- **Raw data**:
----

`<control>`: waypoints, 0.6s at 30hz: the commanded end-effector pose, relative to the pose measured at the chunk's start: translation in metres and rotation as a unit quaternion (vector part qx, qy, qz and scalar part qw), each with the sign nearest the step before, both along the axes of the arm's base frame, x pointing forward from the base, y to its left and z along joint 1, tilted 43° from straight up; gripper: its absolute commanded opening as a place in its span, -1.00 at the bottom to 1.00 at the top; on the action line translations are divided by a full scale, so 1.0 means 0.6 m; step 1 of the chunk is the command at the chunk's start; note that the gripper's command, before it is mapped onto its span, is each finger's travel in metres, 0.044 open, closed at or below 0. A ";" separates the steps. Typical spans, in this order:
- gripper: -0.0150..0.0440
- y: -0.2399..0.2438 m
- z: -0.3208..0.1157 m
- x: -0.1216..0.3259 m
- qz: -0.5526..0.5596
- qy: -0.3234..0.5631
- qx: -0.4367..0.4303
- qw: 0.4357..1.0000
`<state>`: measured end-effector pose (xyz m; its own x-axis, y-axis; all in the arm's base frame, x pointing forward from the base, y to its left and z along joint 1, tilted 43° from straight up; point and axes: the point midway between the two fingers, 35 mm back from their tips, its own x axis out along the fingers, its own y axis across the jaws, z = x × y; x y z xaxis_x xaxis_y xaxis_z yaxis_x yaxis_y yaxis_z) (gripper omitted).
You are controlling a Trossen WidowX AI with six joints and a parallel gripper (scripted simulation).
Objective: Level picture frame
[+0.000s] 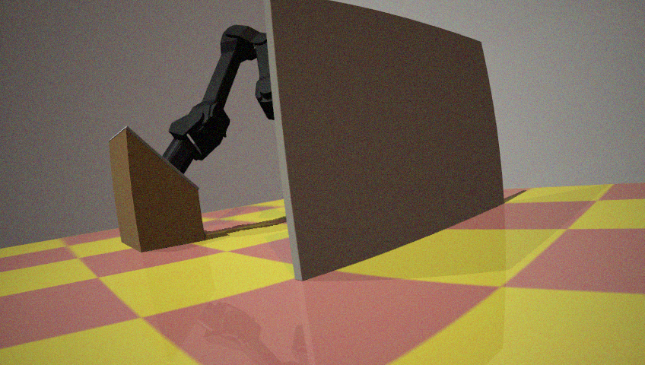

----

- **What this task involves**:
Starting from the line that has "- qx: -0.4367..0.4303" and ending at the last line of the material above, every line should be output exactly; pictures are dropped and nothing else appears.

- **Task output**:
- qx: -0.4367..0.4303
- qw: 0.4357..1.0000
`<state>`: measured end-effector pose (xyz m; its own x-axis, y-axis; all in the arm's base frame, x pointing forward from the base, y to its left and z along joint 1, tilted 43° from straight up; point and axes: the point midway between the two fingers, 35 mm back from their tips, its own x axis out along the fingers, its own y axis across the jaws, z = x × y; x y z xaxis_x xaxis_y xaxis_z yaxis_x yaxis_y yaxis_z) (gripper omitted).
You are controlling a Trossen WidowX AI with six joints and a parallel gripper (scripted simulation).
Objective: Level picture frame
[+0.000s] 

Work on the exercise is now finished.